1. Microbeads in suspension form for use in bioreactors.
2. All-signals-in-one microbead system to mimic feeder cells to facilitate cell activation and expansion.
3. By-passing of de-bead step to allow adjustable degradation kinetics of microbeads such as active degradation (allow users to degrade beads anytime) or passive degradation (hydrolysis within the hydrogel microparticles).
4. Degraded hydrogel products are polysaccharides, protein, and lipids, which can be removed via standard cell washing process.

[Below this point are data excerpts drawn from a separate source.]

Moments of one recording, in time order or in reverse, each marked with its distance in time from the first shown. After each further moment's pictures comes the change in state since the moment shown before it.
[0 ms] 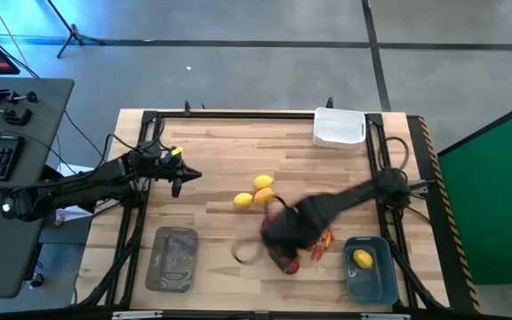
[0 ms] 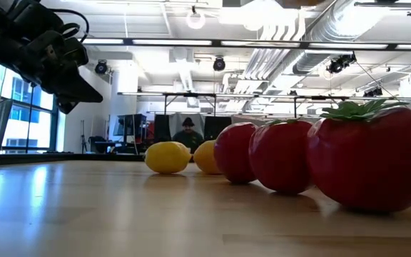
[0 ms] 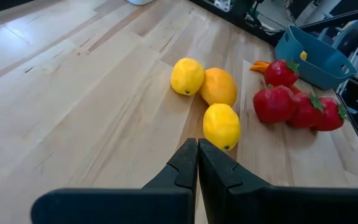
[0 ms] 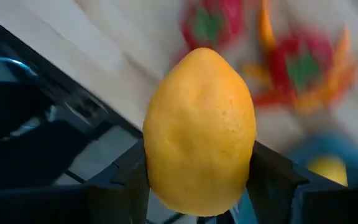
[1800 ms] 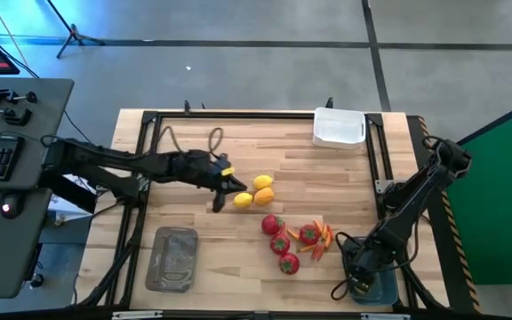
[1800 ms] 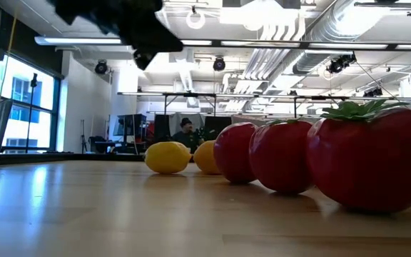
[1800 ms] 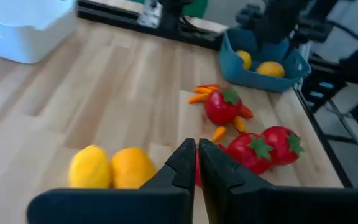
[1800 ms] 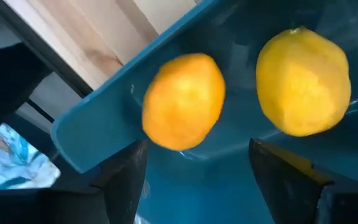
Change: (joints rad) left arm -0.452 0.802 0.590 0.209 -0.237 0.026; right arm 0.438 -0.611 -1.219 0.737 -0.108 0.160
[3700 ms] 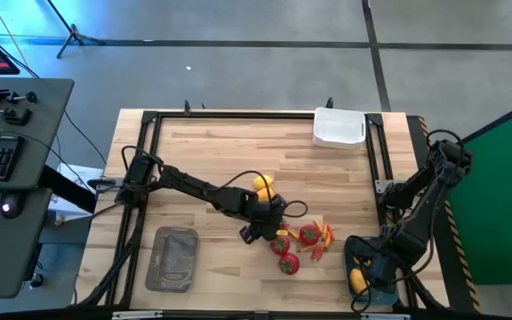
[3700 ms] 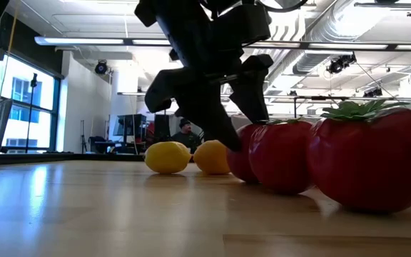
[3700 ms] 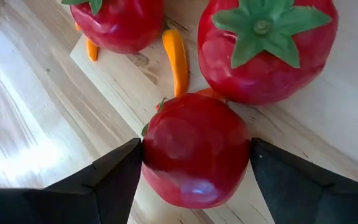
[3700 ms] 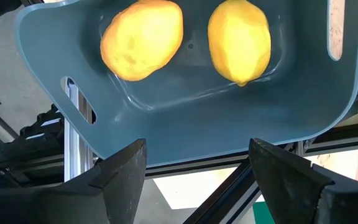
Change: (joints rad) left arm -0.194 0.782 0.678 -0.461 -0.168 0.941; right arm 0.097 -0.001 0.209 -0.385 0.046 -0.215
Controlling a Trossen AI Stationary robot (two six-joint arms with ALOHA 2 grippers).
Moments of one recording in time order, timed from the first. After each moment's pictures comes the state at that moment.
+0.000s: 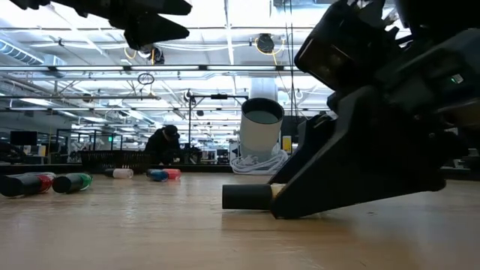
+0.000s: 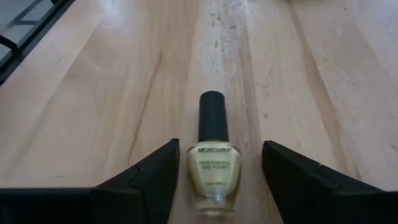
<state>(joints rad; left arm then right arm) -0.38 1.20 0.59 0.41 -0.57 -0.11 0.55 2.07 0.90 0.48 0.36 0.34</state>
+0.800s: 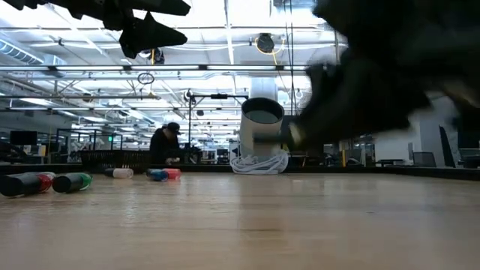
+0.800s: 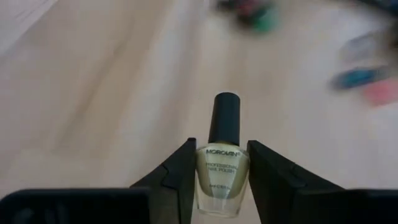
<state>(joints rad) -0.41 1.22 0.59 0.40 -0.57 -0.28 0.55 1.84 0.90 0.25 0.50 0.04</state>
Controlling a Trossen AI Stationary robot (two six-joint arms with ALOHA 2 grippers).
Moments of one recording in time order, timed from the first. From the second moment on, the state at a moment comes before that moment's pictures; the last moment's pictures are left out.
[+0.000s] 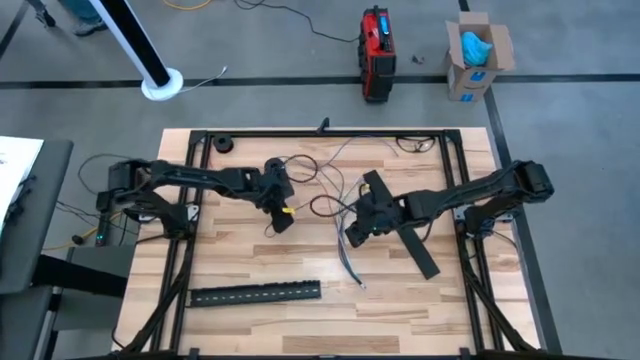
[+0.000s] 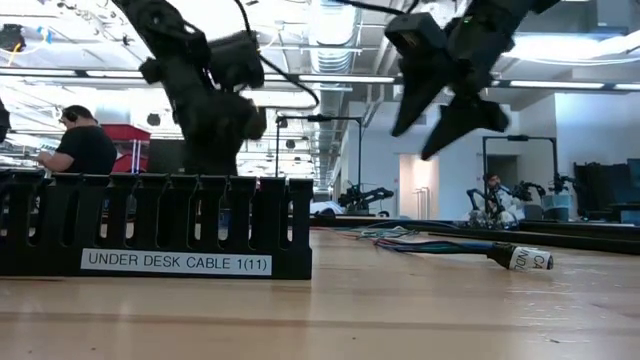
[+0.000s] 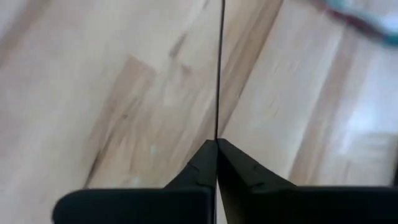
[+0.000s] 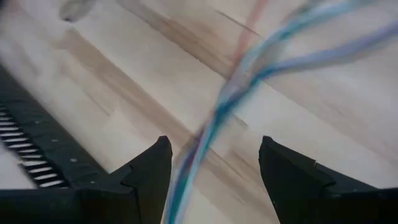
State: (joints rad) left arm 0.22 1.49 0.82 -0.39 0.15 -0.34; right arm 0.15 1.51 1.02 -0.51 0.22 1.07
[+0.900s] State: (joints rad) left arm 0.22 1.28 0.82 -0.41 0.10 -0.30; right arm 0.35 1.95 1.24 -0.64 0.01 1.28
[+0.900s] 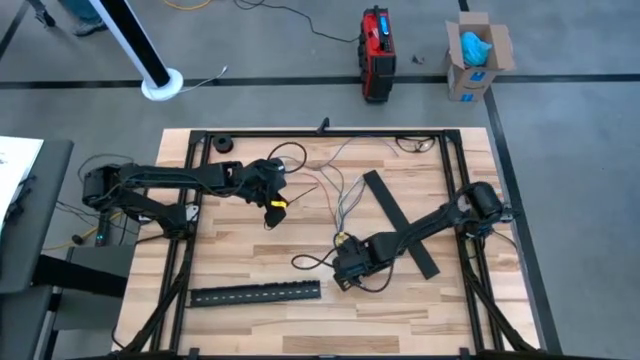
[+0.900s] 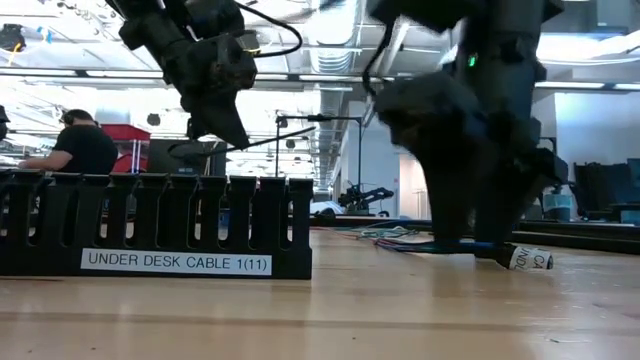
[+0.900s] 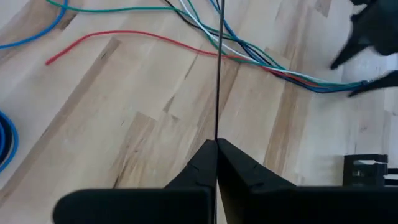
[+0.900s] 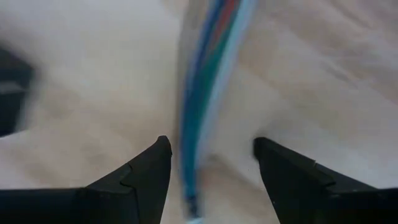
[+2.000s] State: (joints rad) left arm 0.29 0.88 0.82 -0.15 -0.07 -0.29; right arm 0.08 1.94 1.50 -0.20 0.57 1.17
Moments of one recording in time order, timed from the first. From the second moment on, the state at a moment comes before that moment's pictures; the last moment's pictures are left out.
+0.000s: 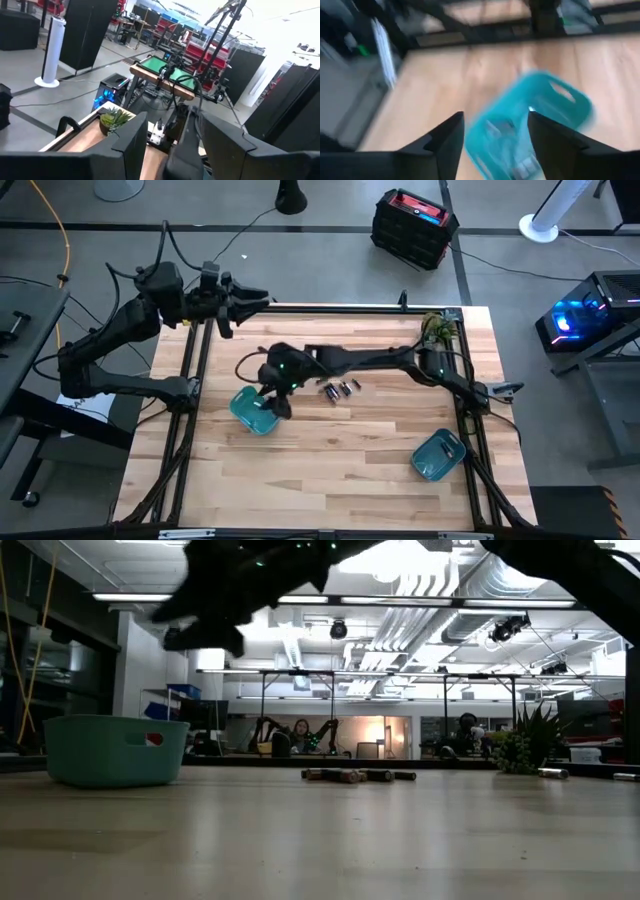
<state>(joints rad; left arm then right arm) 0.38 1.01 1.33 -0.34 0.17 -0.38 -0.06 2.35 2.18 -0.52 -0.39 0.04</state>
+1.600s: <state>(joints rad) 0.39 1.06 1.33 -0.34 0.17 -0.34 -0.61 1.34 0.63 -0.85 0.26 0.90</state>
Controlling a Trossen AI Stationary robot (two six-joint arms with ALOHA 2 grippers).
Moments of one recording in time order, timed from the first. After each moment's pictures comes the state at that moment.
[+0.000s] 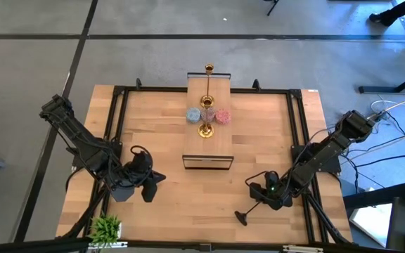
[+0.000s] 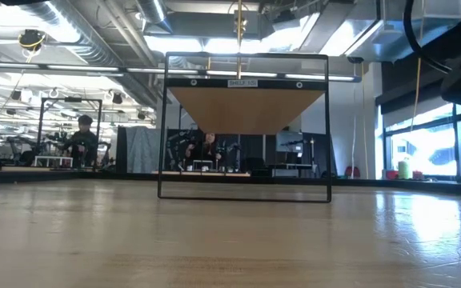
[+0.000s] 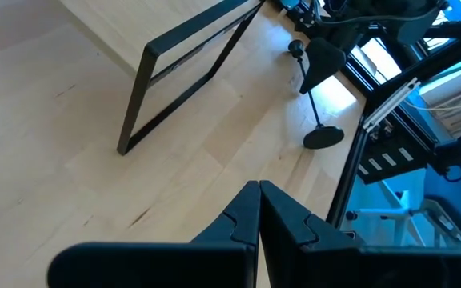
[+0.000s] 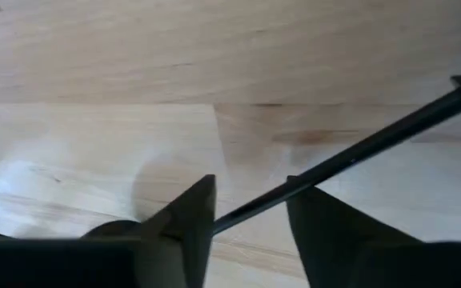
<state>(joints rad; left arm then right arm) -0.75 1.20 1.04 -0.67 -0.69 -1.32 0.79 1.45 0.60 -0.28 0.07 2.45</state>
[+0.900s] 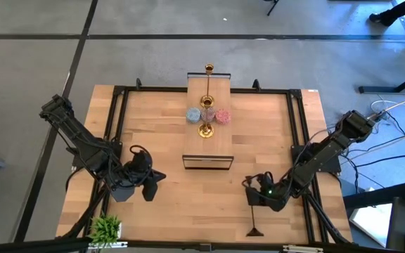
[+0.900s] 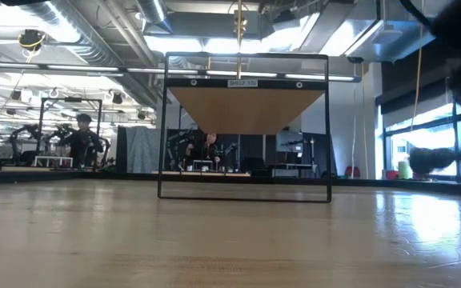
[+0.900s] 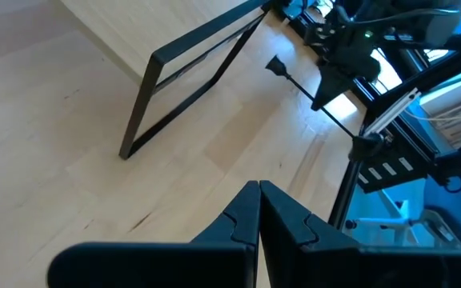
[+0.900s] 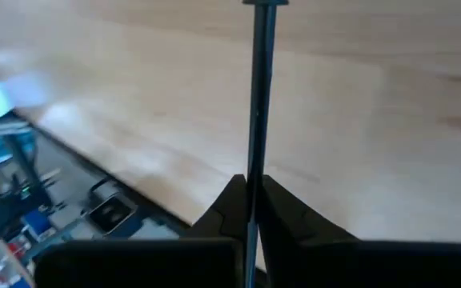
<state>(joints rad) -0.75 1.20 1.04 -0.67 -0.71 -1.34 0.79 1.45 0.62 -0.09 0.21 2.20</state>
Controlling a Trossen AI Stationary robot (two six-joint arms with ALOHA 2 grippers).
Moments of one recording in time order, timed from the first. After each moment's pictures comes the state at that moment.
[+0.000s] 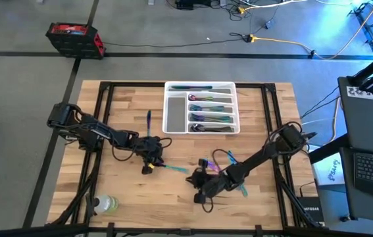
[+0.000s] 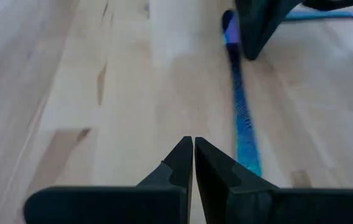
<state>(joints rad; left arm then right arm) -0.14 1.61 0.48 0.24 0.11 -0.12 0.51 1.96 0.95 0.34 0.50 0.37</state>
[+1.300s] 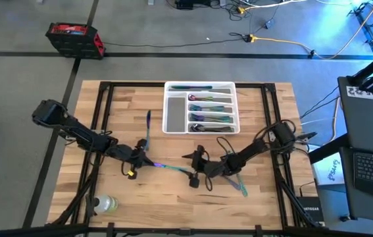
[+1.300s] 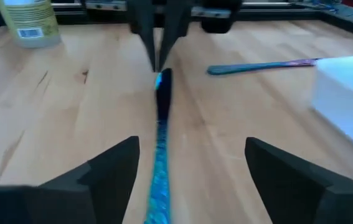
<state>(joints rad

Furthermore, this technology has shown to increase both CAR-T cell persistence and total number of T-cell production. This platform will accelerate the speed for validating novel soluble and surface signals identified and elucidated through AI and single-cell sequencing technologies/data from tumour microenvironments, patient immune cells profile etc.

All in all, this platform brings two unique experiences to the research and industrial users, that are ‘plug-and-use’ and ‘mix-and-grow’ to streamline the cell therapy R&D, translation and scaleup production workflow with greater cost-effectiveness without compromising high quality and reliable cell therapy to millions of patients in need.